*** Opening RECORDS TO PROCESS ***
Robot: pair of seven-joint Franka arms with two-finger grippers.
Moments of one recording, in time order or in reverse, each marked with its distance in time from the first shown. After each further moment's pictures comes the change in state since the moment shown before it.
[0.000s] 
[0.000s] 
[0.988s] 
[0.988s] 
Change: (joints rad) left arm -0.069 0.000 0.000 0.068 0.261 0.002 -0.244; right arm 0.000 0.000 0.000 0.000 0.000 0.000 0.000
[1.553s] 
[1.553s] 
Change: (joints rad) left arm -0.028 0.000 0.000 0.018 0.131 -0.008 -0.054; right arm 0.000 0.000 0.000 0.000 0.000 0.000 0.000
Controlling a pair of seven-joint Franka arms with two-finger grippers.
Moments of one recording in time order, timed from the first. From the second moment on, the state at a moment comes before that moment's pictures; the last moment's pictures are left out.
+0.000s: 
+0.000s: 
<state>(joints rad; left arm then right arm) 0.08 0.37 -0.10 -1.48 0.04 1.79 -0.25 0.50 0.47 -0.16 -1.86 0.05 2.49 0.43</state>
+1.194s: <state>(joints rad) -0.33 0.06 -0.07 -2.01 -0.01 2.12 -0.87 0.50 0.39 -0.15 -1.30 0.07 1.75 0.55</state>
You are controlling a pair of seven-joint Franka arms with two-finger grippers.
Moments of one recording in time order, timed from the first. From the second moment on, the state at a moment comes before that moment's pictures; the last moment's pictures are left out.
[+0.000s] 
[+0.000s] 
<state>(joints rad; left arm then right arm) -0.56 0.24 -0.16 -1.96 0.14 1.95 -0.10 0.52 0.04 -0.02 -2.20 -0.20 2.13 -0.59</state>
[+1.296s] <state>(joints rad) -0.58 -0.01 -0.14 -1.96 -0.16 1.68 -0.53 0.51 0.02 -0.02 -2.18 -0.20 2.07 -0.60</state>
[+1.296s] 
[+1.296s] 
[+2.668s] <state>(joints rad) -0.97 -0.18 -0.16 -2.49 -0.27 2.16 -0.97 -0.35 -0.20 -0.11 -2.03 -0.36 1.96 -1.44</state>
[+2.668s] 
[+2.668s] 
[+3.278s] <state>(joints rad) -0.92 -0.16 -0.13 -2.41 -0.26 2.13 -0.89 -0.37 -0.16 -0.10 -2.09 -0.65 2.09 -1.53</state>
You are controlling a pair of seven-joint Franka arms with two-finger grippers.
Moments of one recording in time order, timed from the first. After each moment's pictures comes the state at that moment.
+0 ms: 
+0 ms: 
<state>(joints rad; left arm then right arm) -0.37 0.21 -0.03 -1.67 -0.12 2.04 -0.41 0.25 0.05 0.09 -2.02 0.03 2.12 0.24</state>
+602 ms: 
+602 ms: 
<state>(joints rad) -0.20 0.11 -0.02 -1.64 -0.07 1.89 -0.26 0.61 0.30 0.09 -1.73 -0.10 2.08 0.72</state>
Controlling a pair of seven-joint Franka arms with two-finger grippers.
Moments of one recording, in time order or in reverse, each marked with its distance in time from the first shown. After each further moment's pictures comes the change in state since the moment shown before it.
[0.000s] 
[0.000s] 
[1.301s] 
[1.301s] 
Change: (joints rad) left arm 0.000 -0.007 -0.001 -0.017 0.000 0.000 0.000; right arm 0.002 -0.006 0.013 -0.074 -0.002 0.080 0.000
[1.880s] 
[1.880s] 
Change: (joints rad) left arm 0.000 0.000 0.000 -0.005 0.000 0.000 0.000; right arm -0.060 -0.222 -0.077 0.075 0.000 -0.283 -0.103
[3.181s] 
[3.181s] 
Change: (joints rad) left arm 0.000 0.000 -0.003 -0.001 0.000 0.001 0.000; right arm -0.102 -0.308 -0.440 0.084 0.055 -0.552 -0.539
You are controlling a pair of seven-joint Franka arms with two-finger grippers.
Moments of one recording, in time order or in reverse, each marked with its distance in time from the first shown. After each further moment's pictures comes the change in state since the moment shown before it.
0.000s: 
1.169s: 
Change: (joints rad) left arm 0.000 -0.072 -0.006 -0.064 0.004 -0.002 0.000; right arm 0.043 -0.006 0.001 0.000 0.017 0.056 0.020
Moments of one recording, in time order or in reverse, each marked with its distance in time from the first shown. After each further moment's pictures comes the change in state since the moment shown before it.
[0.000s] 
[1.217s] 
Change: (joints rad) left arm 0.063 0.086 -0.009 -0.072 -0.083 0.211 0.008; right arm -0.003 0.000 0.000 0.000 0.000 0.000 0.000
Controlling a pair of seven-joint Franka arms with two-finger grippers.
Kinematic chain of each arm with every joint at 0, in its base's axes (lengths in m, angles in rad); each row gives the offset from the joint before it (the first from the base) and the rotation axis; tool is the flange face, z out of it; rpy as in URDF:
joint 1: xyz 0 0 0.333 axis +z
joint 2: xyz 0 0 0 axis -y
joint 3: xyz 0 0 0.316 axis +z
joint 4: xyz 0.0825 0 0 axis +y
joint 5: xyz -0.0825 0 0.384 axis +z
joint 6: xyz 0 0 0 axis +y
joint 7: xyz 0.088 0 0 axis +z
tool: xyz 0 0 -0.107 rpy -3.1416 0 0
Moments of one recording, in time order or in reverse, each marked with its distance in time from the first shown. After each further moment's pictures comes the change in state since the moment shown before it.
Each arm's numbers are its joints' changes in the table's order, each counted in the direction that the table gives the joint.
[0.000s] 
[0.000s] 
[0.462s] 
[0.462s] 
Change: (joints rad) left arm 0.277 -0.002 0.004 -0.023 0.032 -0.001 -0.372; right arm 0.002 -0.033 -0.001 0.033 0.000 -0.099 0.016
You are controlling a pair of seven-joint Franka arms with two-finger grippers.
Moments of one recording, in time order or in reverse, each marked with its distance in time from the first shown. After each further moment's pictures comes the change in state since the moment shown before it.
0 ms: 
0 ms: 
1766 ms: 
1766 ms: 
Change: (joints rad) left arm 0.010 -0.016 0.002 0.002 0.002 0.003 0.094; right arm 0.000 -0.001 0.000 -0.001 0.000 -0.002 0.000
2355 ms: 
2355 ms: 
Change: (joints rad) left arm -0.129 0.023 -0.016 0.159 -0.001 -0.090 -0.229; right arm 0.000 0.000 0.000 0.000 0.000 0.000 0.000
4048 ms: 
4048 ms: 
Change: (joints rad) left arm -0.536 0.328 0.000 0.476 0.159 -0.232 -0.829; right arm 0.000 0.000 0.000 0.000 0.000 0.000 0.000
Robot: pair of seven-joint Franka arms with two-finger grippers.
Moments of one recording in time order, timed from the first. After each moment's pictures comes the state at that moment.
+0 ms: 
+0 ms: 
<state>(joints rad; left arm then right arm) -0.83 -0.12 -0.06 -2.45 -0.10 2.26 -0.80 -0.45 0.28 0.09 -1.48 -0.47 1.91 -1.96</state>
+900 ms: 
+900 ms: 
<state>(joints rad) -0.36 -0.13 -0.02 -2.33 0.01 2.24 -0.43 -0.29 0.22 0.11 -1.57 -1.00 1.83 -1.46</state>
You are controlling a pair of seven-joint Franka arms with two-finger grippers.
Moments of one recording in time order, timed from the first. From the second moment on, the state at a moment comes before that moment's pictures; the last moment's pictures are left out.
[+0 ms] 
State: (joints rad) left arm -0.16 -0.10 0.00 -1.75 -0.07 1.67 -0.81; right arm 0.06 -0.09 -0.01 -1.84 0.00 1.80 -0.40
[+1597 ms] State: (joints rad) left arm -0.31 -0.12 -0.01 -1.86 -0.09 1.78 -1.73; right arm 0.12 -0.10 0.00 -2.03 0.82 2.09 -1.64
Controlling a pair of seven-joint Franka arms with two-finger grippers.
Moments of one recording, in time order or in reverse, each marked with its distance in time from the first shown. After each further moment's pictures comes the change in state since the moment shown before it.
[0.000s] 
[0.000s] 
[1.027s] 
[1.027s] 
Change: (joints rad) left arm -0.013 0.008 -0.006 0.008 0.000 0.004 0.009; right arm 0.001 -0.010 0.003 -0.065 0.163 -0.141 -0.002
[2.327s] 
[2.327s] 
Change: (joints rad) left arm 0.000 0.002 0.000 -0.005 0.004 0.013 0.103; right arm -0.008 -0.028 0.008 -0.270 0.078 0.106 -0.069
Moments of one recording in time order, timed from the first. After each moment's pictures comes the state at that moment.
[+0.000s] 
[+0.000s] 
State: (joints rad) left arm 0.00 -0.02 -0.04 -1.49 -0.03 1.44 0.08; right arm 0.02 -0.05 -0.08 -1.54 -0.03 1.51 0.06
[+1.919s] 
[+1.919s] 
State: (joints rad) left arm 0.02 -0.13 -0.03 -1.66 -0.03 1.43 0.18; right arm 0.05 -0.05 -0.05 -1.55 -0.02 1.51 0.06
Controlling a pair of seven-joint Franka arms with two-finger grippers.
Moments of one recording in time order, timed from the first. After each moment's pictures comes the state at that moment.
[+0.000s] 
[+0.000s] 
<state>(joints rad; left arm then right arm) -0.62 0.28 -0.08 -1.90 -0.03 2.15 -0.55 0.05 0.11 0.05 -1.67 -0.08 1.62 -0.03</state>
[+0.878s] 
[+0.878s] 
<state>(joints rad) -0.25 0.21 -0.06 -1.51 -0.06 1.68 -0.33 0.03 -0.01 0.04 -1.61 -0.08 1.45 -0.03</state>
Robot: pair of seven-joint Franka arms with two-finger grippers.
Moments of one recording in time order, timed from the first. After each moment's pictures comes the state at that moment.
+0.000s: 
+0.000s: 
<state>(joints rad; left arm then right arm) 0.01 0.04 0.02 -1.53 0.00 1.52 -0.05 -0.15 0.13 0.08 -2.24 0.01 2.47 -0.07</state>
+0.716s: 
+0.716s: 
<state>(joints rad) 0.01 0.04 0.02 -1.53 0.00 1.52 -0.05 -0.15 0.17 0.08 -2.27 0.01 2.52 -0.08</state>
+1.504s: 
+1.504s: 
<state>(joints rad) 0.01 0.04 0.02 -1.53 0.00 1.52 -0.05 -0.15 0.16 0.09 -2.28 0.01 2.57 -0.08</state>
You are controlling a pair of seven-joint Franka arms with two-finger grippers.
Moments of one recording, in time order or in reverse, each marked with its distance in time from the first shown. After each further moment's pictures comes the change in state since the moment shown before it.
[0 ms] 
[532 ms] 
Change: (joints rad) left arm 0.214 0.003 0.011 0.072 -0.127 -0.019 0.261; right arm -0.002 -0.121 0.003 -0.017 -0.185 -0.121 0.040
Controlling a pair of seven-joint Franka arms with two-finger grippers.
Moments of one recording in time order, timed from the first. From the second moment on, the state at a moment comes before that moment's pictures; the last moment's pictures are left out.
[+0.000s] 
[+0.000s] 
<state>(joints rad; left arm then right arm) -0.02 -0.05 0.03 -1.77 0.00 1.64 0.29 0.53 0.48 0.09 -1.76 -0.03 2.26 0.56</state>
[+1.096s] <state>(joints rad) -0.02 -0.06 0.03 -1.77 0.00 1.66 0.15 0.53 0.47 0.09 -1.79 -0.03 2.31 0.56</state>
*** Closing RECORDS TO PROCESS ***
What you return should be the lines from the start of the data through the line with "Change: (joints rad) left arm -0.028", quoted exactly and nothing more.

Robot: pair of seven-joint Franka arms with two-finger grippers.
Moments of one recording, in time order or in reverse, each marked with its distance in time from the first shown. After each further moment's pictures comes the change in state since the moment shown before it.
[0.000s] 
[0.000s] 
[0.988s] 
[0.988s] 
Change: (joints rad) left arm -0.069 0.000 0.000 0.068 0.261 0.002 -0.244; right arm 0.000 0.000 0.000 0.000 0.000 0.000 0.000
[1.553s] 
[1.553s] 
Change: (joints rad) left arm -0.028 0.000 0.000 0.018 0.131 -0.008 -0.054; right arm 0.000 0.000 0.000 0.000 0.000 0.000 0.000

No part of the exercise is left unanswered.